**Problem description**
If a record holds a picture, drop the picture and copy everything else exactly.

**Provided data**

>>>>

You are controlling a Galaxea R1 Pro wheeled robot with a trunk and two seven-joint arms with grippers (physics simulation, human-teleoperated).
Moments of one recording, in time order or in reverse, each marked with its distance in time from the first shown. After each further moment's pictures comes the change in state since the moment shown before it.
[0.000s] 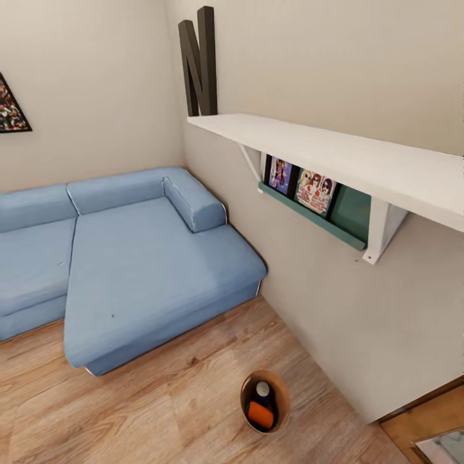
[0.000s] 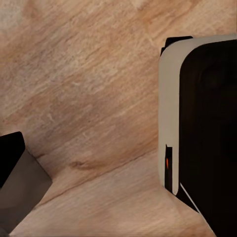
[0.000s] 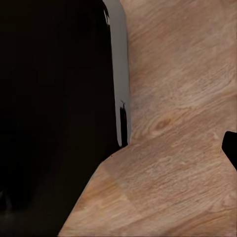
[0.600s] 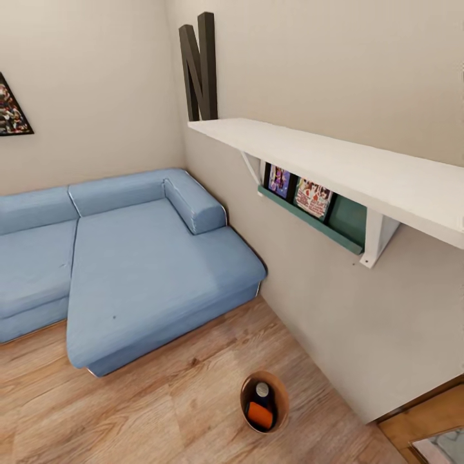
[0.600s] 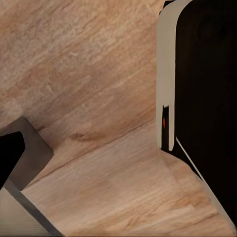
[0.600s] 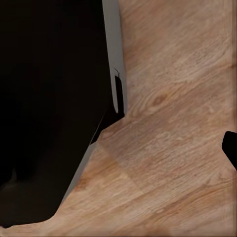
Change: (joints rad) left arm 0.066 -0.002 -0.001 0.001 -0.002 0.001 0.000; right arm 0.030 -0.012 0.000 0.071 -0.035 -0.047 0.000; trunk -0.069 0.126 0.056
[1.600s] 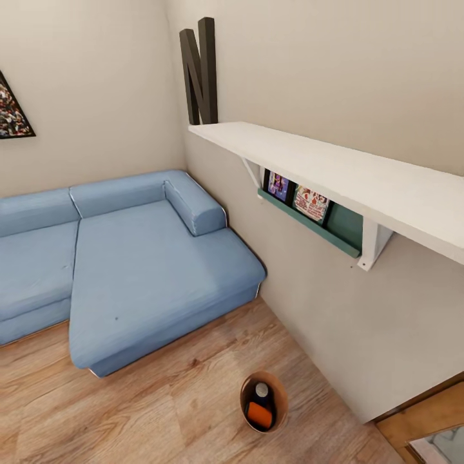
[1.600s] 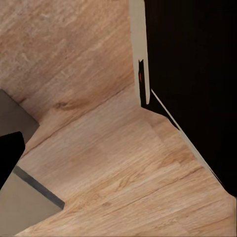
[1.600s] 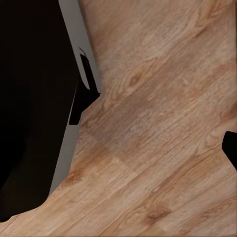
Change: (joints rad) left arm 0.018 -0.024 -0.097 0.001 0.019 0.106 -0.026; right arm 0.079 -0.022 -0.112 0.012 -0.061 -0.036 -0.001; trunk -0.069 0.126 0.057
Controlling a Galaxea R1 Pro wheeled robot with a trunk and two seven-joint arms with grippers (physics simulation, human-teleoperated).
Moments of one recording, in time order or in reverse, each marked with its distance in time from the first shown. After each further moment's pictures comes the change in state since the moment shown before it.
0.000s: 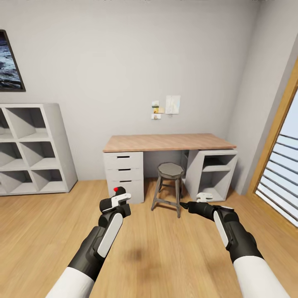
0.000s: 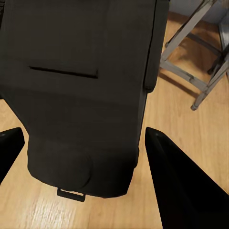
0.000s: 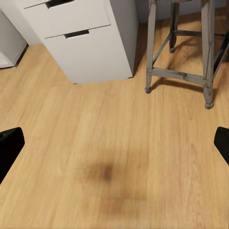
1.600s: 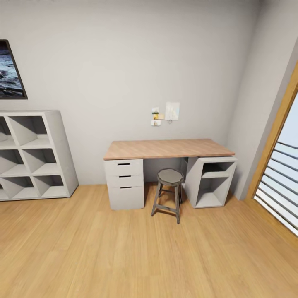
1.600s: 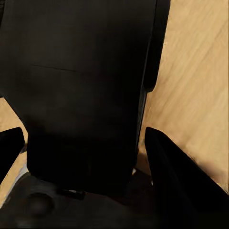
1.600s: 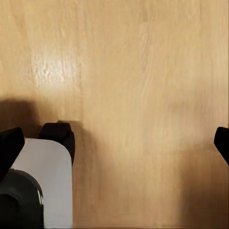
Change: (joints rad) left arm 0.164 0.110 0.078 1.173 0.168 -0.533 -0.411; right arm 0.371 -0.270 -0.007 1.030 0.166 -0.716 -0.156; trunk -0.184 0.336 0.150
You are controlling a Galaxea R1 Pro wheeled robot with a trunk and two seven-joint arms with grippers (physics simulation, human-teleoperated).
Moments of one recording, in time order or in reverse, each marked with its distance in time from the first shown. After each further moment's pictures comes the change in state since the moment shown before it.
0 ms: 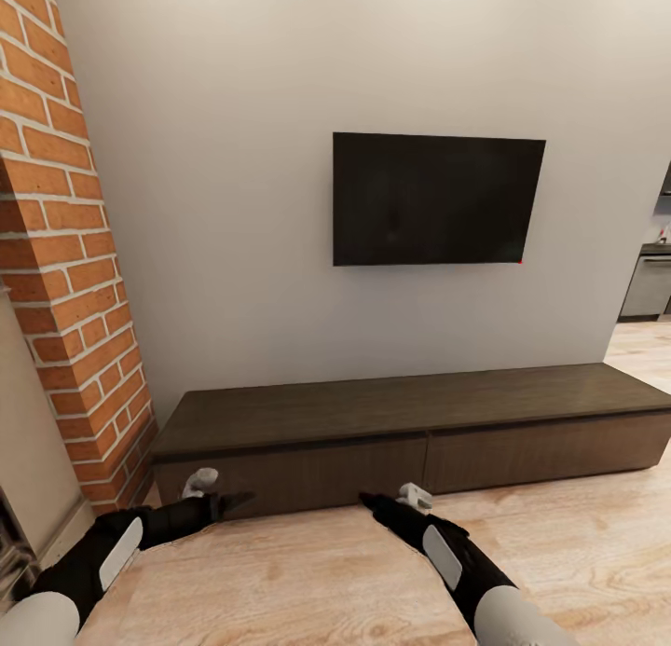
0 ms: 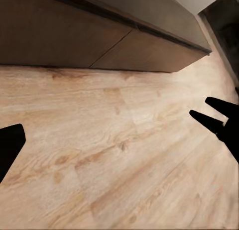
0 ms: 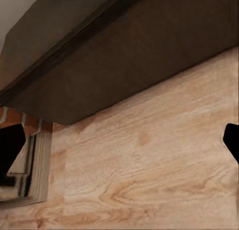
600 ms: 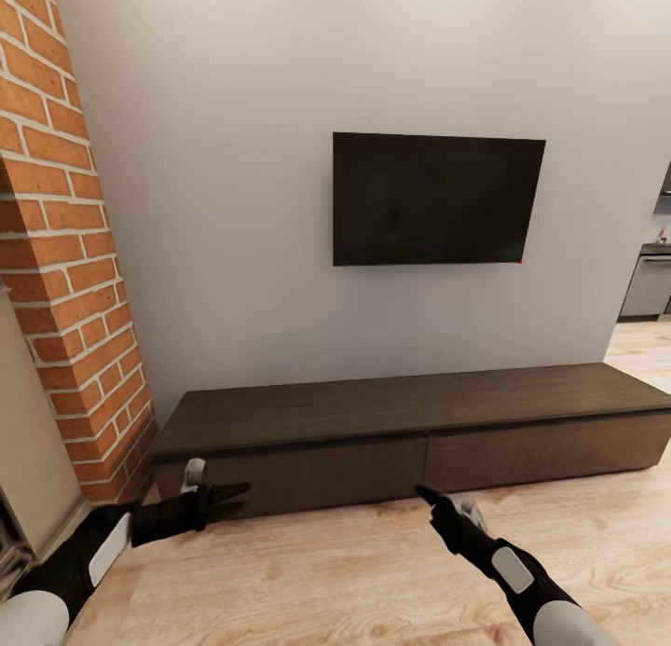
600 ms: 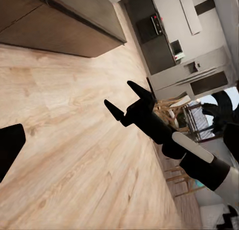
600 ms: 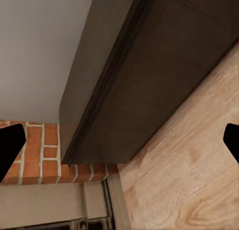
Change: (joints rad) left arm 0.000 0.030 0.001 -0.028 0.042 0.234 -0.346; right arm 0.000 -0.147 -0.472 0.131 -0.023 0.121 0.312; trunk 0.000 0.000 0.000
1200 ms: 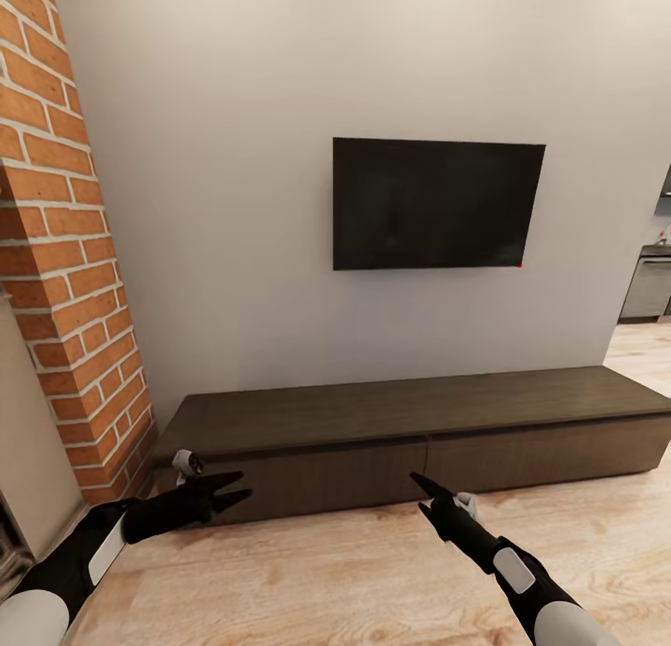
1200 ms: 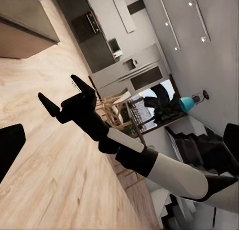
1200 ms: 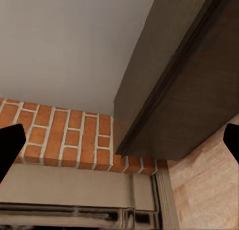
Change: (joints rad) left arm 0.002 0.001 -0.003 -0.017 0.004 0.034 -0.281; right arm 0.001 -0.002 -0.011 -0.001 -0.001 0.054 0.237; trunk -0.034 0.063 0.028
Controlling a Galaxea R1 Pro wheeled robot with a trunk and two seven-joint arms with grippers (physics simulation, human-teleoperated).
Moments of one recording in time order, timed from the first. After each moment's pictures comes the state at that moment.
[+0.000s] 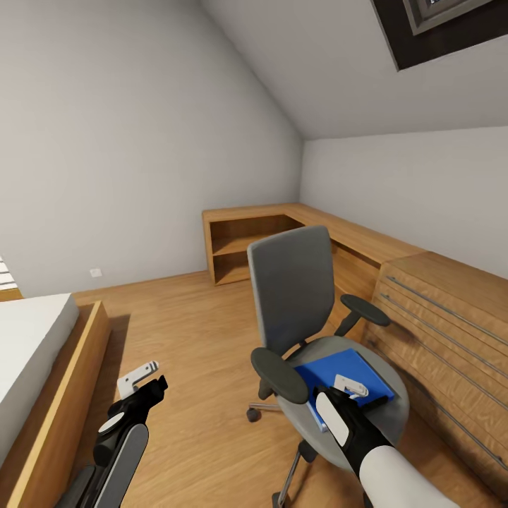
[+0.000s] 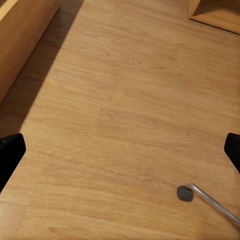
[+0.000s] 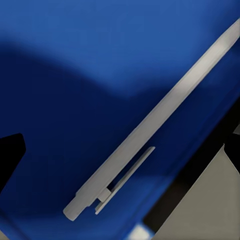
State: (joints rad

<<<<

**Worked solution**
You are controlling a Galaxea R1 Pro wheeled robot with a trunk and two seven-joint arms with grippers (physics simulation, human-teleoperated).
Moments of one recording, in time order or in reverse, each marked with its distance in time from the first shown. After each further moment's pictures comes the change in state since the moment shown before it.
[0.000s] 
[0.000s] 
[0.000s] 
[0.600s] 
[0.600s] 
[0.600s] 
Change: (joints rad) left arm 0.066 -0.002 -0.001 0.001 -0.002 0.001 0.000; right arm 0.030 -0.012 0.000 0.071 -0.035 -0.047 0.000; trunk -0.069 0.126 0.056
[1.600s] 
[1.600s] 
[1.600s] 
Change: (joints rad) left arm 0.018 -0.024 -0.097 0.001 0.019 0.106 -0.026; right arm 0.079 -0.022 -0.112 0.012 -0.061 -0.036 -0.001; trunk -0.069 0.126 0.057
Controlling a Galaxea R1 Pro wheeled robot with a trunk and two seven-joint arms with grippers (physics simulation, human-teleoperated).
Moments of one recording, in time order or in reverse, each marked with its distance in time from the first shown. After each further moment's pictures comes the change in state since the moment shown before it.
0.000s: 
0.000s: 
0.000s: 
1.600s: 
1.600s: 
1.600s: 
Change: (joints rad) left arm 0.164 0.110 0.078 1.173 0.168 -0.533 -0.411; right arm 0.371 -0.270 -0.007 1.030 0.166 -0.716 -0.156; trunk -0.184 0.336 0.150
You are controlling a Galaxea R1 Pro wheeled robot with a trunk and two seven-joint arms with grippers (physics simulation, human-teleoperated).
Moments of one recording, in time order or in reverse, each marked with its distance in time from the first shown. After each further moment's pictures comes the change in state since the moment shown before it.
0 ms: 
0 ms: 
0 ms: 
600 ms: 
600 ms: 
600 ms: 
Change: (joints rad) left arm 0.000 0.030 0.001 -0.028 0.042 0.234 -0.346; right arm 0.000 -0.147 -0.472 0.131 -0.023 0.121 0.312; trunk 0.000 0.000 0.000
1200 ms: 
1200 ms: 
1200 ms: 
Change: (joints rad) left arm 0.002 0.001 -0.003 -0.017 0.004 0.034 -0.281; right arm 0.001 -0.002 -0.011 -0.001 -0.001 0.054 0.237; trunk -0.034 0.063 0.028
Controlling a Galaxea R1 Pro wheeled robot with a trunk and two seven-joint arms with grippers (physics simulation, human-teleoperated).
Moments of one recording in time order, timed from the first. After each moment's pictures comes the state at that moment.
[+0.000s] 
[+0.000s] 
[+0.000s] 
State: (joints rad

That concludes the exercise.